Teaching Experiences

Teaching Experiences: Closing an Online Lecture with a Collaborative Board to Gather Important Information

Context

COVID has pushed all face-to-face courses to be delivered using remote online tools. This new online environment has multiple limitations for the instructor such as the human contact that classroom provides which facilitated the monitoring of progress and getting feedback from the students.

After a first online course that I had to transform on the fly, during the pandemic emergency last year, I was in the middle of a complex scenario where I did the best I could to adapt to this new environment. Students were very kind and open to understand that this situation was unexpected for all of us. Unfortunately, there were issues in the course, specially after trying just to transform the channel for delivering the course. The issues included the lack of participation and the reduced feedback loop from the students. This impacted my capacity to see the real progress of the students which, at the end of the semester, I see a reduction in the participation, energy, and motivation.

For a new course, I decided to refactor and perform many experiments to address the issues afore mentioned. One of such experiment was described in one of my blog post about making visible the learning progress using polls.

The Problem and the Experiment

In this new experiment, I try to address the problem about the reduction of engagement and feedback from the students during the session. In the past I used polls after the session but I discover that after many sessions the students started to avoid answering them since I did not provide much feedback about it.

So, for this new experiment, I decided to implement a practice that:

  • Make visible the feedback from the students during the session
  • Foster the participation of all students
  • Allow a response from the instructor in real time fashion
  • Empower the student to make his voice visible
  • Help me to see the value of the session for them
  • Help me to see potential knowledge areas to tailor my course
  • Facilitate the conversation for course logistics improvement

So, I decided to implement a practice at the end of the session using the Padlet tool. This tool is an online collaborative tool that enables the users to collaborate easily online by adding items (I call them cards) to a common board. This is very helpful since I wanted to use a simple tool to enable the students to work over it. The practice followed the next steps:

  1. I start the practice remembering the openness and respect rules for the exercise.
  2. I created previously to the session a padlet board following the shelf format. A shelf format has columns where the student can place card on specific columns. The columns that I pre-publish are:
    • Learn – What did you learn?
    • Discovered or got insight (Aha! moment) – What did you discovered or generated you an insight?
    • Curiosity to explore more – What are you interested to explore more?
    • Disagree – Do you disagree in something? Please share it!
    • Feedback – What feedback can you provide about the course, materials, structure, assignments, instructor for improvement?
    • Actions to implement by Gerardo and the Team (Students) – after the session – This columns is used as closure of the session representing action items to complete.
  3. At the end of the session I spent an average of 4 minutes asking the students to fill their cards over the columns.
  4. After such time, I start to navigate over the items and asking questions aiming to improve my understanding. Depending on the issue, I make visible my commitments for actions to improve the course or for some agreements in the course with them.

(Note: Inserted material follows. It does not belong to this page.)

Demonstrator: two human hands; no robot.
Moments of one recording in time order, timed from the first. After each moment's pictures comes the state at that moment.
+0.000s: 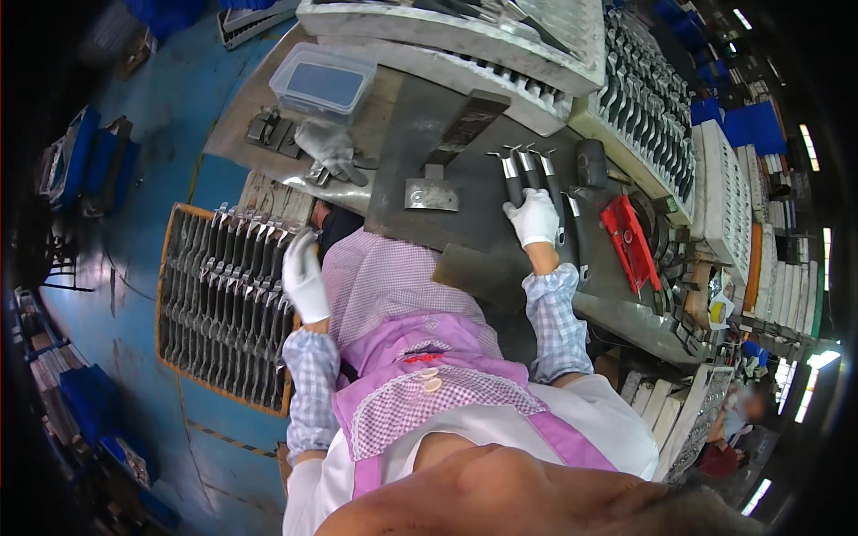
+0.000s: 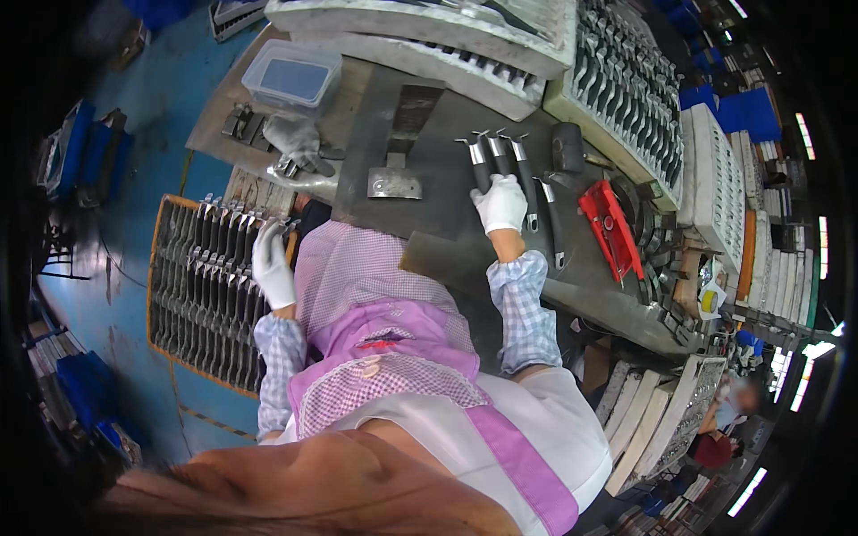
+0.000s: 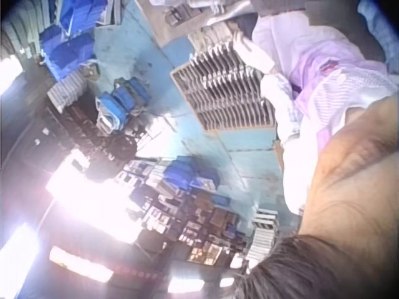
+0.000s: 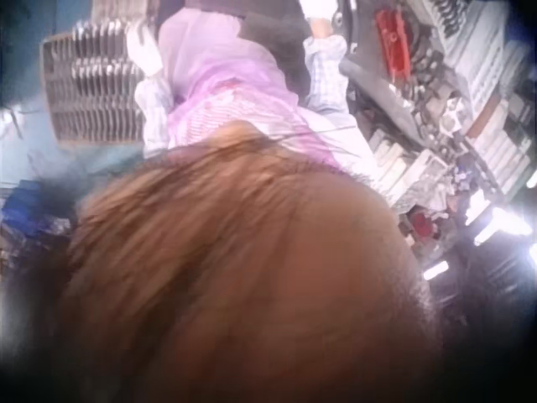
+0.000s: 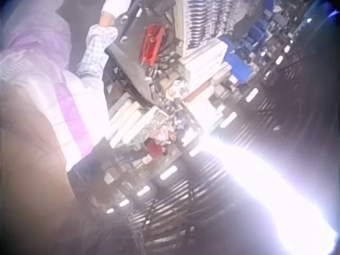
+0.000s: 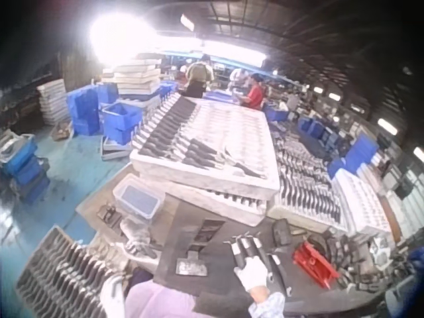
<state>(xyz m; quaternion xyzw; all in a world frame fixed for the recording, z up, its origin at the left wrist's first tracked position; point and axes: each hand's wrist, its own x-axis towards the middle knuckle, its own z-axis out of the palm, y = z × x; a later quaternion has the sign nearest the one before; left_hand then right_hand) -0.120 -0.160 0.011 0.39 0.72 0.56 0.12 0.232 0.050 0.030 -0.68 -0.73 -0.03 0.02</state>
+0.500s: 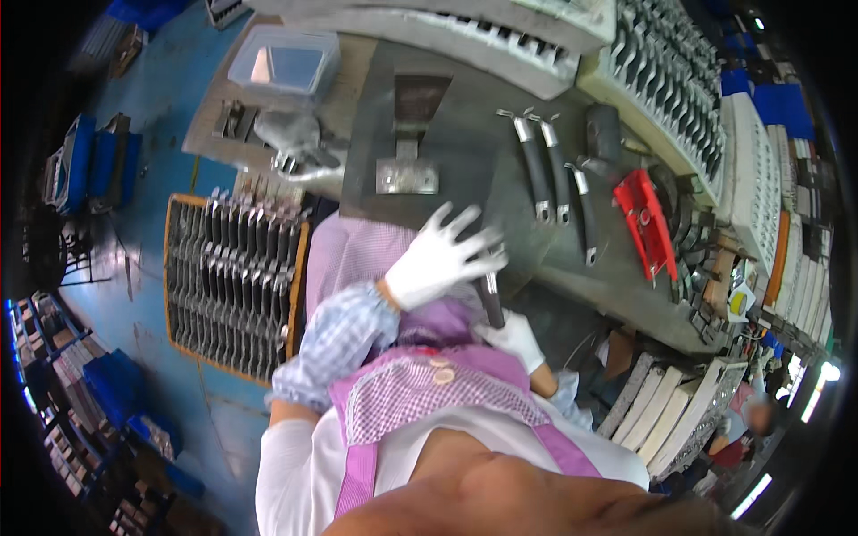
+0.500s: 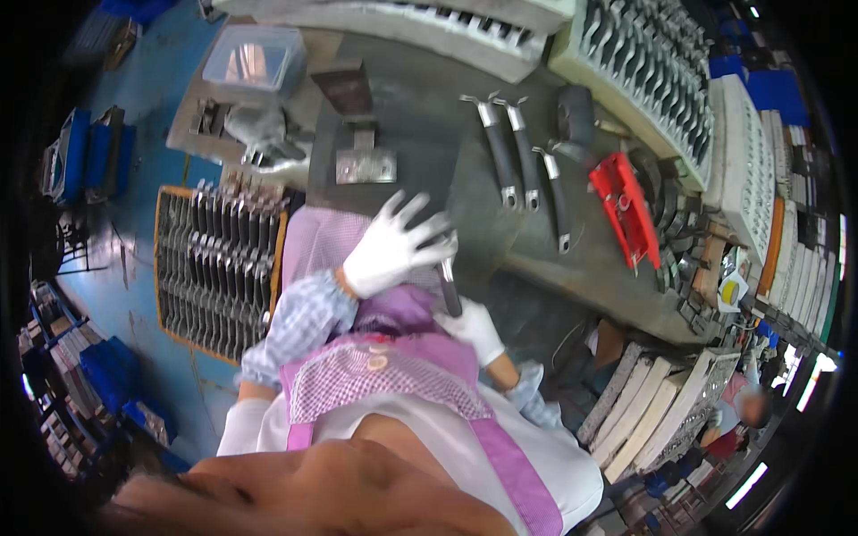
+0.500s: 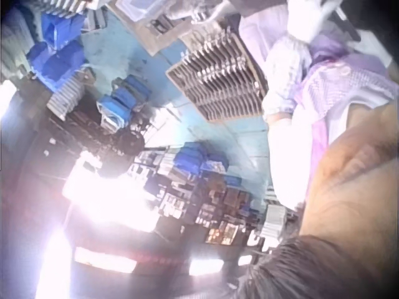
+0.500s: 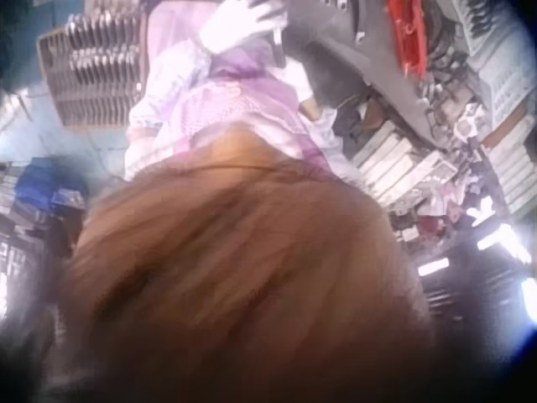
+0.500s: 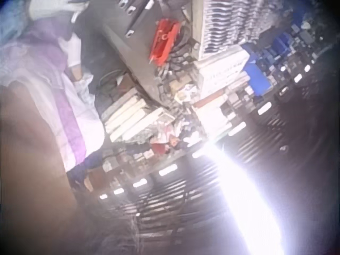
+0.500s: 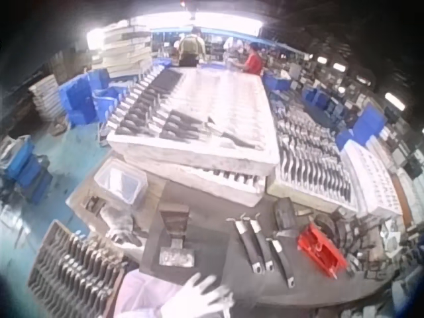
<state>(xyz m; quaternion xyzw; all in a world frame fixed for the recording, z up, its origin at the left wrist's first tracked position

The figure below shows a partial example of one padlet board for a real session. You can see how the students wrote their cards.

The Results

After many sessions I have see the benefits of this practice. The goals that I define for the experiment have been addressed so far with a good level of positive results.

  • Make visible the feedback from the students during the session – The practice is performed and completed during the session.
  • Foster the participation of all students – The number of items in the board is usually big and also the comments during the conversation.
  • Allow a response from the instructor in real time fashion – I was in some sense forced to provide an answer to items coming from the students that they consider critical or important.
  • Empower the student to make his voice visible – I perceive that students are empowered to make comments and put cards. Still is something that I need to investigate more.
  • Help me to see the value of the session for them – This was a great way to see if the goals defined to the session where achieved.
  • Help me to see potential knowledge areas to tailor my course – The curiosity to explore more columns was a great tool to help me see topics or areas that students are interested.
  • Facilitate the conversation for course logistics improvement – The conversations have modified the course based on their feedback an also addressing mutual concerns.

Every virtual session is a great learning opportunity for the instructor if there is a good system that make visible the opportunities. I have found that this practice helped me to accomplish this purpose. I have still some road to go to assess how to reduce the erosion of the power of such practice during the semester.